* [Requirement]
Below are some records. Return exactly their lines from the one containing "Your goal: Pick" through the one containing "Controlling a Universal", and drop the pictures.

* [Source material]

....

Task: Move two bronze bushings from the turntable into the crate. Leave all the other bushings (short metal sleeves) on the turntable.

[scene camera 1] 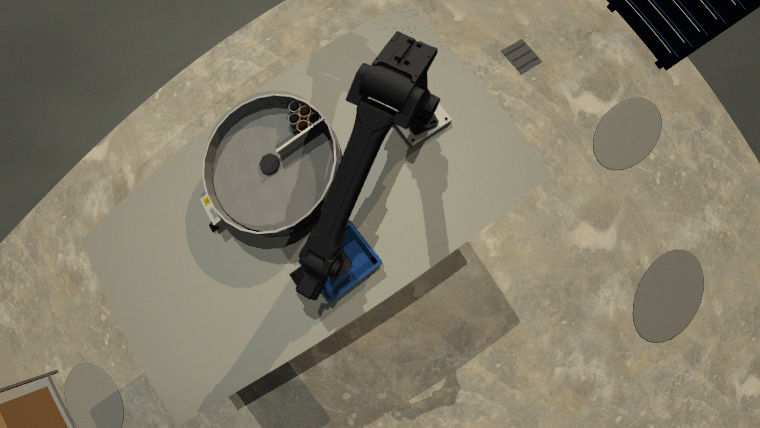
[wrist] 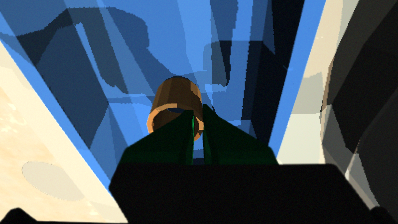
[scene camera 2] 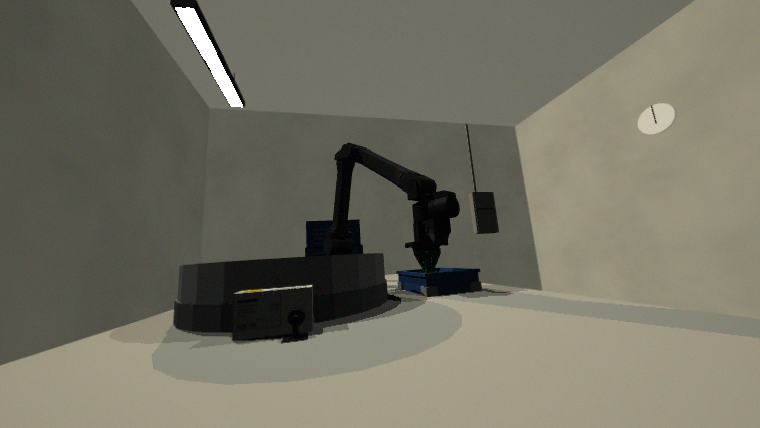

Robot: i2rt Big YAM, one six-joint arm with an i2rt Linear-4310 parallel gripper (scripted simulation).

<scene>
same spot on crate: [wrist: 98,75] = [scene camera 1: 348,284]
</scene>
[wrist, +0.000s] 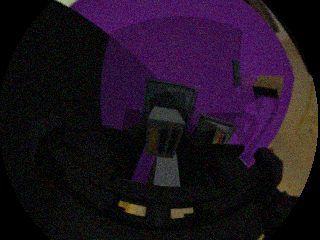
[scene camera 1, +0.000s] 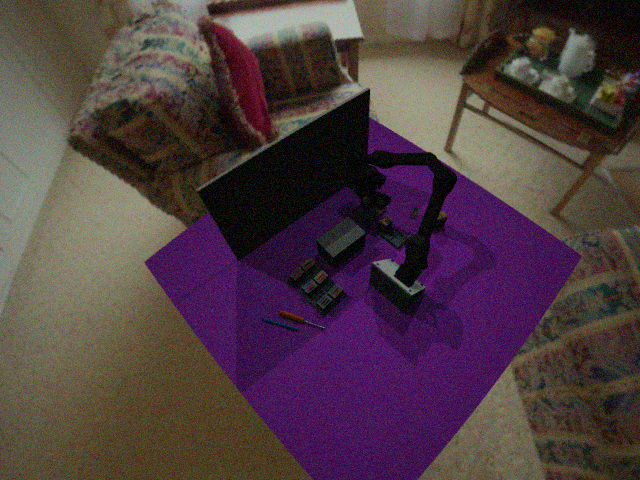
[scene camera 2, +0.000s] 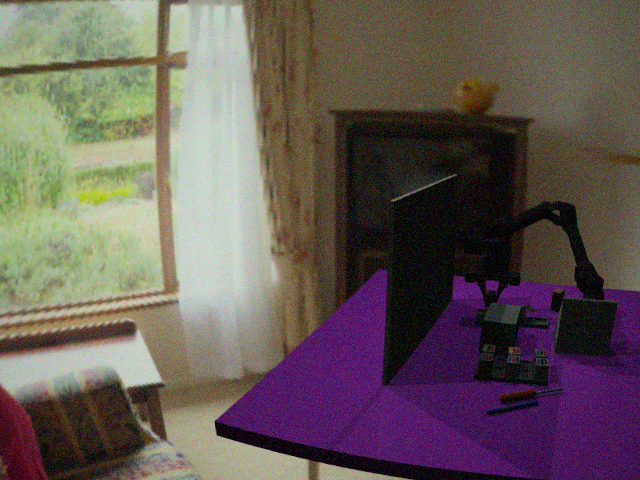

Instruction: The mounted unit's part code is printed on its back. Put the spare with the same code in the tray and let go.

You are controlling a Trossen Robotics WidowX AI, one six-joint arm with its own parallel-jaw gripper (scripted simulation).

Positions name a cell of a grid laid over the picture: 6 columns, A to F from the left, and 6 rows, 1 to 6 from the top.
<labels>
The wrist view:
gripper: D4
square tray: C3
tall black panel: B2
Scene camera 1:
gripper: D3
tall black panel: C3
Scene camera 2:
gripper: E4
grey mounted unit: E5
tall black panel: D3
</labels>
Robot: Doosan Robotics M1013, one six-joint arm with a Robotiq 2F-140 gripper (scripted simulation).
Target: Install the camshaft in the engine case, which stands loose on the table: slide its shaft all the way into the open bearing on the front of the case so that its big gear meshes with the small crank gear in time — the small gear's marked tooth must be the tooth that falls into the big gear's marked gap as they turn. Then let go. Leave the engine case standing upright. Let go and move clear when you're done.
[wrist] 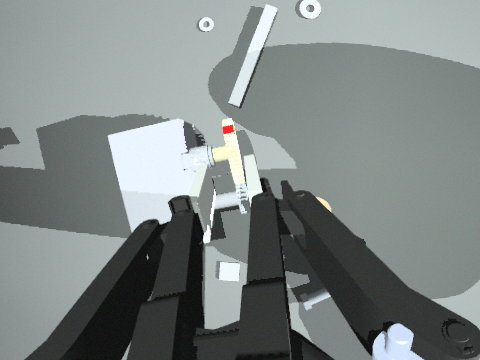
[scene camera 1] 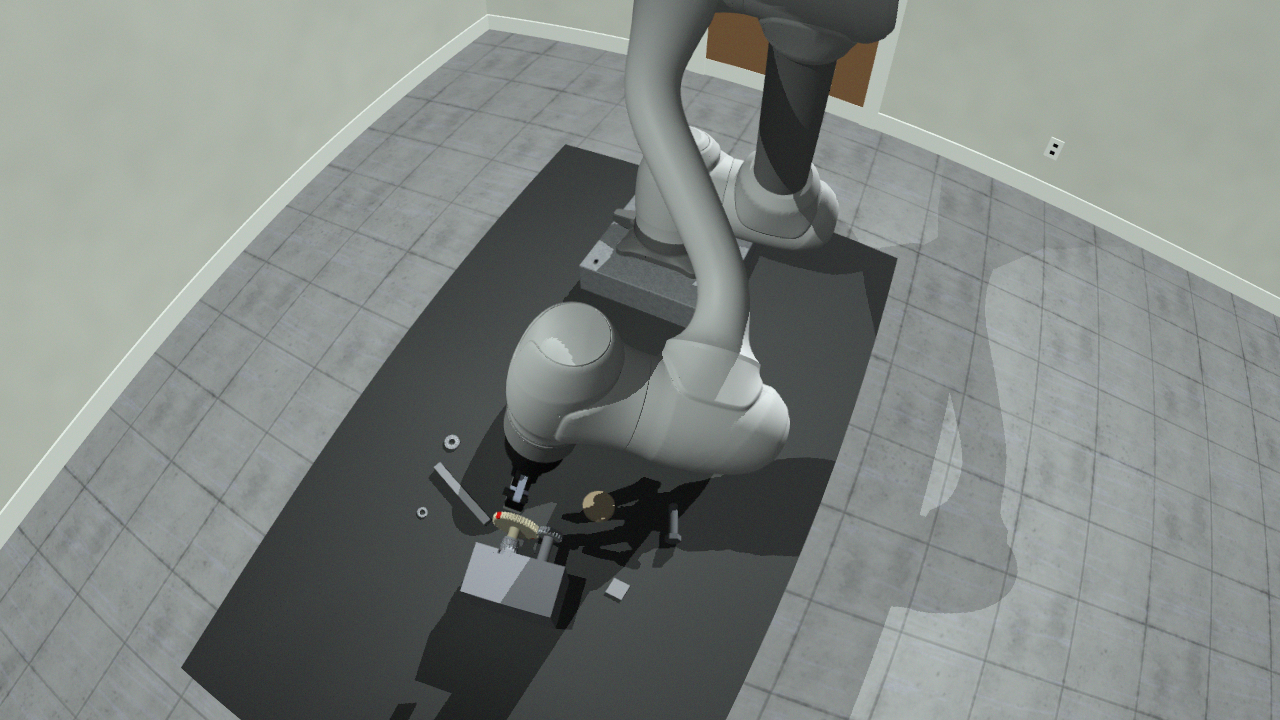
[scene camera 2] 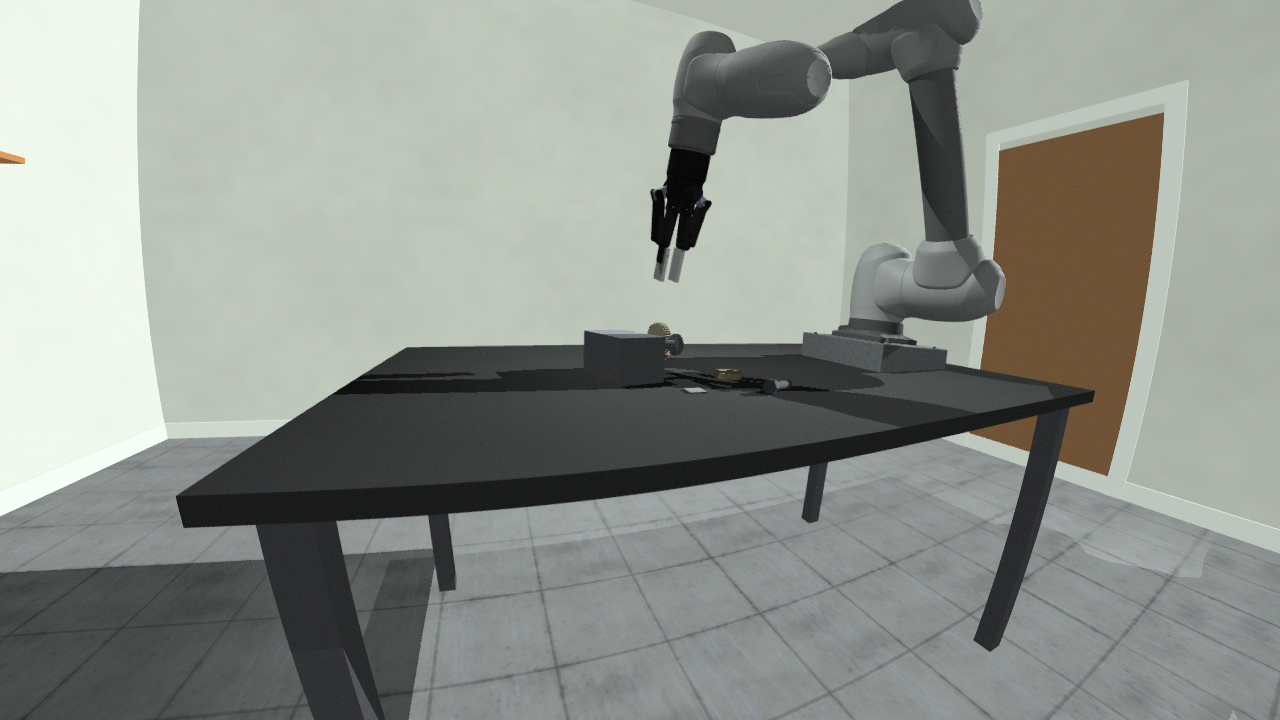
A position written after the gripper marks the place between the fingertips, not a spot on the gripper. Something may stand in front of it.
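Grey engine case (scene camera 1: pixel 500 580), visible also at (wrist: pixel 156 163) and (scene camera 2: pixel 625 358). A grey bar (scene camera 1: pixel 441 470) is present; scene camera 2 does not show the bar, hidden by the grey engine case. The tan big gear (scene camera 1: pixel 519 526) appears in the wrist view as well, the gear (wrist: pixel 230 152). The gripper (scene camera 2: pixel 665 280) is visible, likewise at (wrist: pixel 229 176) and (scene camera 1: pixel 515 498).
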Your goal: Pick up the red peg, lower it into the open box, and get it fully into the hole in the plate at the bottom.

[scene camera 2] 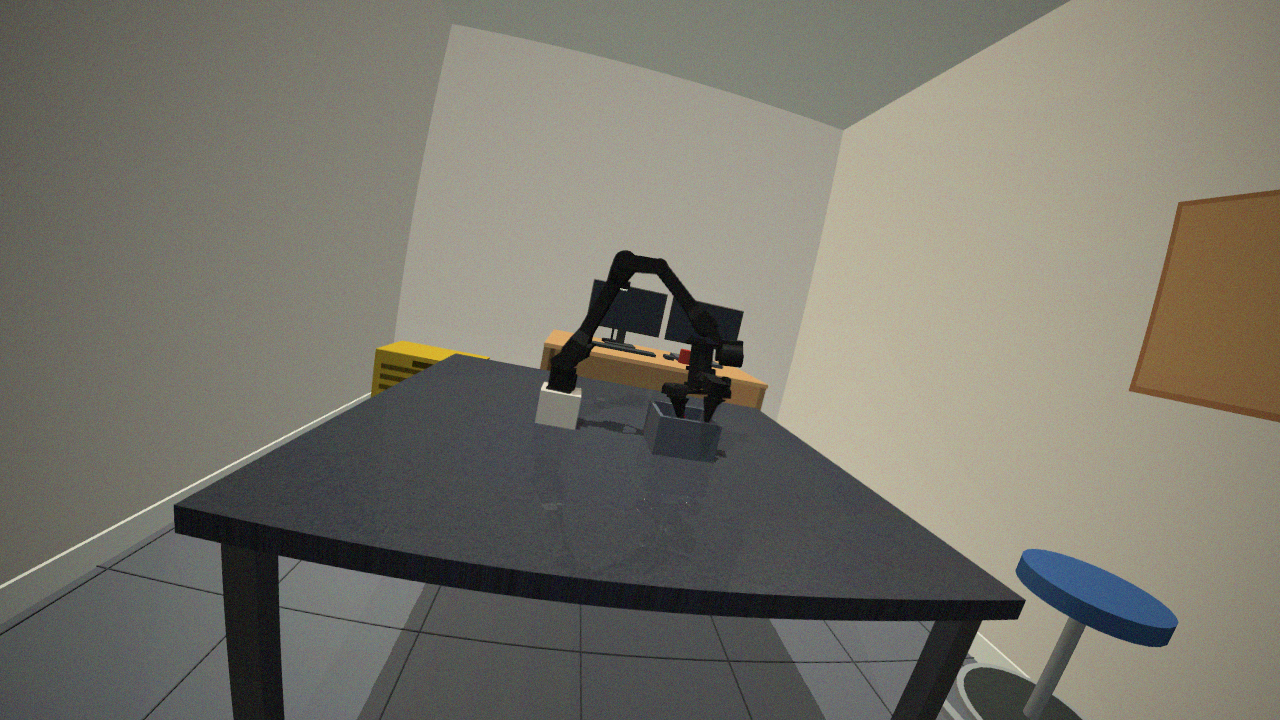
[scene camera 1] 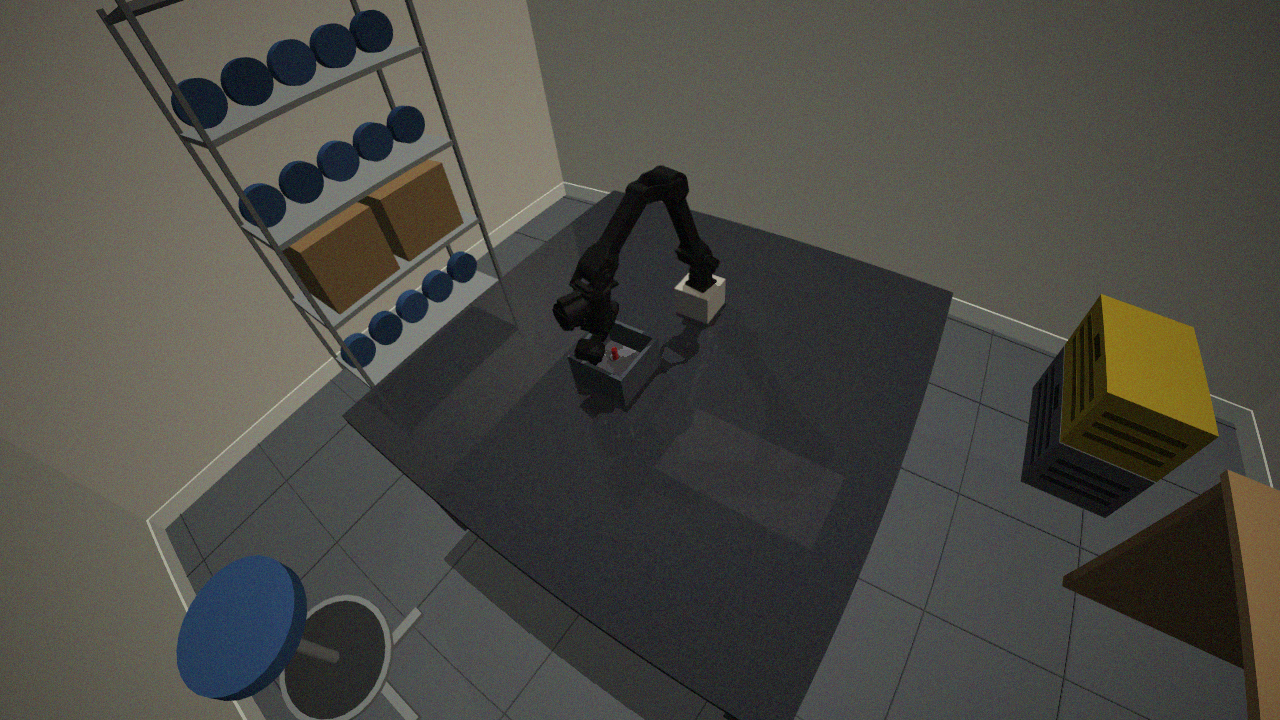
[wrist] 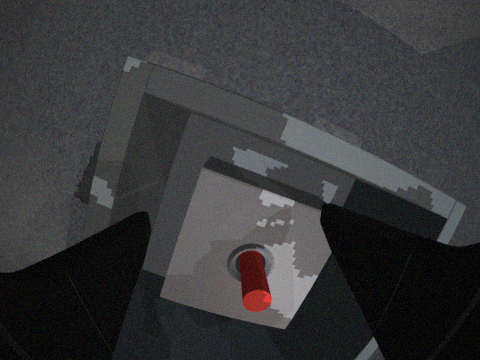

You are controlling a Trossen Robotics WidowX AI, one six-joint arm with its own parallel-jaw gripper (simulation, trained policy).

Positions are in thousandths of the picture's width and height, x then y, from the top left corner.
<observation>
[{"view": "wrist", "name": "my gripper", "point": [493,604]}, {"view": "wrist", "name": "red peg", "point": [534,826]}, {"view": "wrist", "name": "plate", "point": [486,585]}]
</observation>
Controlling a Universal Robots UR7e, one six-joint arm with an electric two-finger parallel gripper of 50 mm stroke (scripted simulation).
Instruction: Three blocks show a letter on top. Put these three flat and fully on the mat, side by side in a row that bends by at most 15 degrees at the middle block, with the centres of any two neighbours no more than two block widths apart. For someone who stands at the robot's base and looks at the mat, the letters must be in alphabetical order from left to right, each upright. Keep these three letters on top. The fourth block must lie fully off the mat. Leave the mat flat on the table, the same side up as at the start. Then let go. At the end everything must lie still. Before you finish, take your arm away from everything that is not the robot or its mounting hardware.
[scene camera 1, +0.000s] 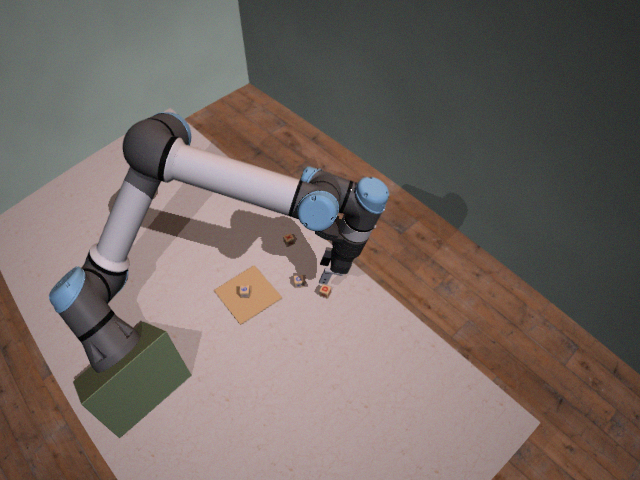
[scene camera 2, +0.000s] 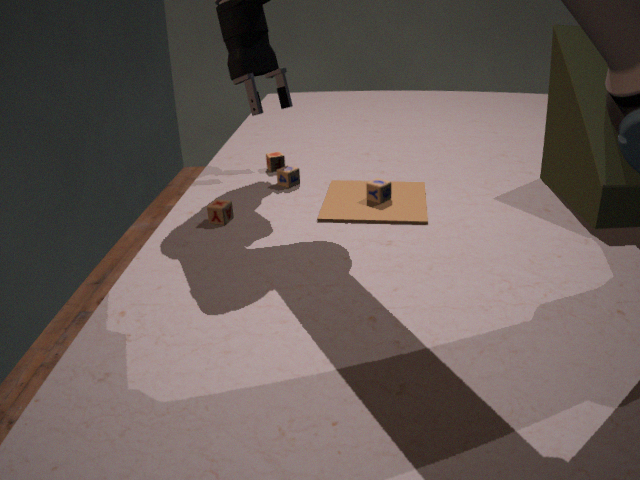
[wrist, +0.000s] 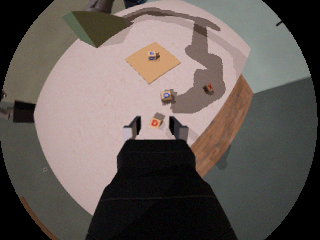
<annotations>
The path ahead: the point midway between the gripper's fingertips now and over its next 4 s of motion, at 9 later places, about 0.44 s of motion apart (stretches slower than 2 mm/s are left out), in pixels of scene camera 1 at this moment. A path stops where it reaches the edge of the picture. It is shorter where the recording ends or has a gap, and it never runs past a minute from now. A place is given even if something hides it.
My gripper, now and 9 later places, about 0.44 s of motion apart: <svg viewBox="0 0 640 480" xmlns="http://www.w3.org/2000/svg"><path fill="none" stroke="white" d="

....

* [Answer for the task]
Your goal: Pick up the red peg, lower it into the open box, and get it fully into the hole in the plate at the bottom.

[scene camera 2] 
[scene camera 1] 
[wrist] 

You are controlling a Trossen Robotics WidowX AI, one six-joint arm with its own parallel-jaw gripper (simulation, trained policy).

Positions are in thousandths of the picture's width and height, x then y, from the top left corner.
<observation>
[{"view": "wrist", "name": "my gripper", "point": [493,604]}, {"view": "wrist", "name": "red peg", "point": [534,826]}, {"view": "wrist", "name": "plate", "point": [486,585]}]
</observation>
Controlling a Universal Robots UR7e, one six-joint arm with an electric two-finger parallel gripper of 50 mm stroke (scripted simulation).

The exercise requires nothing more than what has been given.